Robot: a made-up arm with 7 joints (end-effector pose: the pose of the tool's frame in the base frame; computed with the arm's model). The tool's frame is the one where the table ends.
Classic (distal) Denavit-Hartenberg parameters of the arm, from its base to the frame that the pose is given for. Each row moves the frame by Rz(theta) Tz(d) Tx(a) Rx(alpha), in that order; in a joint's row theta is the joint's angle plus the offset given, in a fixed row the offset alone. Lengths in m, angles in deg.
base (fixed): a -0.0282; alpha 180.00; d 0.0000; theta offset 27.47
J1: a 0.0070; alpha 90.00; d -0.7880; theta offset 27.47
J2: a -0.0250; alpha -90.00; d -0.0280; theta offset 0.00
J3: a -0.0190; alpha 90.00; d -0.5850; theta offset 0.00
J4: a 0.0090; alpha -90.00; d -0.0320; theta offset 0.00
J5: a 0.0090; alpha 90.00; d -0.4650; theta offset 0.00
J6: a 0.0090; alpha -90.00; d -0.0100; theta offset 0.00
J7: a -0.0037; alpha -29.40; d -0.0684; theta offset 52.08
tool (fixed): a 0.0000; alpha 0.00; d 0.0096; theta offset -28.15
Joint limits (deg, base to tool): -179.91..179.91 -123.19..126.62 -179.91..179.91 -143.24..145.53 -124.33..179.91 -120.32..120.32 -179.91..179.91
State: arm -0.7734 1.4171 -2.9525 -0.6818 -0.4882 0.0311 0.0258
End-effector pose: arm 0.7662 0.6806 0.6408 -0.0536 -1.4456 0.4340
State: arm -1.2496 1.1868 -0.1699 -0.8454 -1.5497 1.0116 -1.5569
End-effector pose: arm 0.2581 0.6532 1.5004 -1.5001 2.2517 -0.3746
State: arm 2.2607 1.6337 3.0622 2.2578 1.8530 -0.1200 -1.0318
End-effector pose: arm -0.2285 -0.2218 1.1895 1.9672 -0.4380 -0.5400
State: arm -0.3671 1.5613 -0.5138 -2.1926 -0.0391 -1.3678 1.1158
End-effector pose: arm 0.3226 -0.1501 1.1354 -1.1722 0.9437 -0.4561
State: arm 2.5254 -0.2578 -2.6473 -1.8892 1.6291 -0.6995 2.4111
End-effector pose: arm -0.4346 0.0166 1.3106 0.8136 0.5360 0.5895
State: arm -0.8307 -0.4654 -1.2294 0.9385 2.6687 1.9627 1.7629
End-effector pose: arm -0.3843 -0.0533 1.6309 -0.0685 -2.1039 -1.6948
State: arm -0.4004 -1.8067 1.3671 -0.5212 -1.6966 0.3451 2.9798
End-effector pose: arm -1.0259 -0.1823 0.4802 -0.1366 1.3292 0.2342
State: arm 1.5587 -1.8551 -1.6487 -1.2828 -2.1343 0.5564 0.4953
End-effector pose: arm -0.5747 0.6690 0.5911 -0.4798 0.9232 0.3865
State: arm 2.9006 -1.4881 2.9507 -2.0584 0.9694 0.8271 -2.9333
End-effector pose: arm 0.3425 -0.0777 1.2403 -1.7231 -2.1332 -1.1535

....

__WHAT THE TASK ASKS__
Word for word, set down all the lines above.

__TASK SOLUTION__
Robot: a made-up arm with 7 joints (end-effector pose: the pose of the tool's frame in the base frame; computed with the arm's model). The tool's frame is the one where the table ends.
Classic (distal) Denavit-Hartenberg parameters of the arm, from its base to the frame that the pose is given for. Each row moves the frame by Rz(theta) Tz(d) Tx(a) Rx(alpha), in that order; in a joint's row theta is the joint's angle plus the offset given, in a fixed row the offset alone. Lengths in m, angles in deg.
base (fixed): a -0.0282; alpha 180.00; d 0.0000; theta offset 27.47
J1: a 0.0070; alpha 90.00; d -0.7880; theta offset 27.47
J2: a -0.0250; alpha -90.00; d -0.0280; theta offset 0.00
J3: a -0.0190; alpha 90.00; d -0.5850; theta offset 0.00
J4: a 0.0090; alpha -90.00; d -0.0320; theta offset 0.00
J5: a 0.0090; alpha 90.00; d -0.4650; theta offset 0.00
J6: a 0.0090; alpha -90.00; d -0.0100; theta offset 0.00
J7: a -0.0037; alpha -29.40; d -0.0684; theta offset 52.08
tool (fixed): a 0.0000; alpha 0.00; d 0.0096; theta offset -28.15
Joint limits (deg, base to tool): -179.91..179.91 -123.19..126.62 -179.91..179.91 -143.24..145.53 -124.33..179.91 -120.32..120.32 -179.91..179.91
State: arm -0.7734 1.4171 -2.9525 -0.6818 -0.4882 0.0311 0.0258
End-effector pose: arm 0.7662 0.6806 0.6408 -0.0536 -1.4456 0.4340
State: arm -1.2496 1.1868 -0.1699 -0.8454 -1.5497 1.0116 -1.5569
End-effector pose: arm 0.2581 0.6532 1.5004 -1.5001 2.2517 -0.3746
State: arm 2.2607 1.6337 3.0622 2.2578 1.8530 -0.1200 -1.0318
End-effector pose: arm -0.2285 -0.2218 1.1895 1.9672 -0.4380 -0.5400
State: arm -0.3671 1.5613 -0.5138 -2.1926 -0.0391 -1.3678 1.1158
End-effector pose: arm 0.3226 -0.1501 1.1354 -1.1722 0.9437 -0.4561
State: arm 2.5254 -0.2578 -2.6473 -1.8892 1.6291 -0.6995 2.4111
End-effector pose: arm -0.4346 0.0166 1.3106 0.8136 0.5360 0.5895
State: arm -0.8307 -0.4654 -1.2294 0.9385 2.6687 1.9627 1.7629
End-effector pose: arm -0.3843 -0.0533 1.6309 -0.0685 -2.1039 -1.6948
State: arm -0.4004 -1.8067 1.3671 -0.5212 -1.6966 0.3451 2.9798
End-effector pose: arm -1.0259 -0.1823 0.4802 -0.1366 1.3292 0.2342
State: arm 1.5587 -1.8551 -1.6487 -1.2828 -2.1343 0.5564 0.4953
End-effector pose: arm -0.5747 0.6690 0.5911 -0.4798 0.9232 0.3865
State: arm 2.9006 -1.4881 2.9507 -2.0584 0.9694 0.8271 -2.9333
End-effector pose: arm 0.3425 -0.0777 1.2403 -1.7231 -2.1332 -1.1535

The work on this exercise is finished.